> _Exercise aim_
Exactly as written, transcribe each record below.

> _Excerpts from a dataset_
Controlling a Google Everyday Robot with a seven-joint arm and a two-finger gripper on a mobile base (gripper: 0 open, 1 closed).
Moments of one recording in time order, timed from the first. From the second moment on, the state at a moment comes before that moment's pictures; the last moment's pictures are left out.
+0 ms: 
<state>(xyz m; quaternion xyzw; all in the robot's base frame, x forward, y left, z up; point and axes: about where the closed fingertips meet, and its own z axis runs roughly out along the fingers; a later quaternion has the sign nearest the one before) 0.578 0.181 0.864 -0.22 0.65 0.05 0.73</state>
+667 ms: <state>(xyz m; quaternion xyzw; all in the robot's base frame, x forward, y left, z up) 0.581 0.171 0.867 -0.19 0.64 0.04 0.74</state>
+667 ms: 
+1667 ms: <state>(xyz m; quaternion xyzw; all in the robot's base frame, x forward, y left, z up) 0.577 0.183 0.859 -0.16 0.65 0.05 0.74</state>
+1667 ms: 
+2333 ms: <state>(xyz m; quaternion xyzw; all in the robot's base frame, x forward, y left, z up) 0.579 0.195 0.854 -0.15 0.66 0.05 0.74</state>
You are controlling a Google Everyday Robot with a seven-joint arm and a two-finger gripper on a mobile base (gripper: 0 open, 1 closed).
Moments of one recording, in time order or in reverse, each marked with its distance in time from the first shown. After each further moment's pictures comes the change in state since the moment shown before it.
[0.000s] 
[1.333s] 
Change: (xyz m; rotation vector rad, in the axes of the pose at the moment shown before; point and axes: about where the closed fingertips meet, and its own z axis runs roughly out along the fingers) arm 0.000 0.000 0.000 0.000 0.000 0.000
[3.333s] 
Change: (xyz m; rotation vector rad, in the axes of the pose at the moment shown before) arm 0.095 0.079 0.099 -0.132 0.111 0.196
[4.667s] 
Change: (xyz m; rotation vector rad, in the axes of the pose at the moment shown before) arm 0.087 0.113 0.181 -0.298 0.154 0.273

> _Response to this task_
Controlling a Google Everyday Robot with a seven-joint arm and a two-finger gripper on a mobile base (gripper: 0 open, 1 closed).
Moments of one recording in time order, timed from the first. From the second moment on, the state at a moment comes before that moment's pictures; the last moment's pictures are left out.
+0 ms: 
<state>(xyz m; quaternion xyzw; all in the robot's base frame, x forward, y left, z up; point and axes: about where the closed fingertips meet, and its own z axis runs roughly out along the fingers; a later quaternion has the sign nearest the one before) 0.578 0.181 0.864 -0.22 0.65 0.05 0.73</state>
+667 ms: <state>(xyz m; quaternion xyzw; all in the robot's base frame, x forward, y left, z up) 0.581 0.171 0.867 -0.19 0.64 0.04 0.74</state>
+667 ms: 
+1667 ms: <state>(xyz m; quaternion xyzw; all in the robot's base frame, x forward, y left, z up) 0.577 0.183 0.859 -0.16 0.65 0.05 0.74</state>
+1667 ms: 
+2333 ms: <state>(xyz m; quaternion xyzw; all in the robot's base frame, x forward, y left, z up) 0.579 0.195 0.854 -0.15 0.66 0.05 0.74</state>
You are controlling a Google Everyday Robot with a seven-joint arm and a two-finger gripper on a mobile base (gripper: 0 open, 1 closed).
Moments of one recording, in time order or in reverse, each marked with its distance in time from the first shown. After each further moment's pictures comes the change in state since the moment shown before it.
[0.000s] 
[1.333s] 
Change: (xyz m; rotation vector rad, in the axes of the pose at the moment shown before; point and axes: about where the closed fingertips meet, and its own z axis runs roughly out along the fingers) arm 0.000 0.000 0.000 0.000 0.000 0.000
[3.333s] 
Change: (xyz m; rotation vector rad, in the axes of the pose at the moment shown before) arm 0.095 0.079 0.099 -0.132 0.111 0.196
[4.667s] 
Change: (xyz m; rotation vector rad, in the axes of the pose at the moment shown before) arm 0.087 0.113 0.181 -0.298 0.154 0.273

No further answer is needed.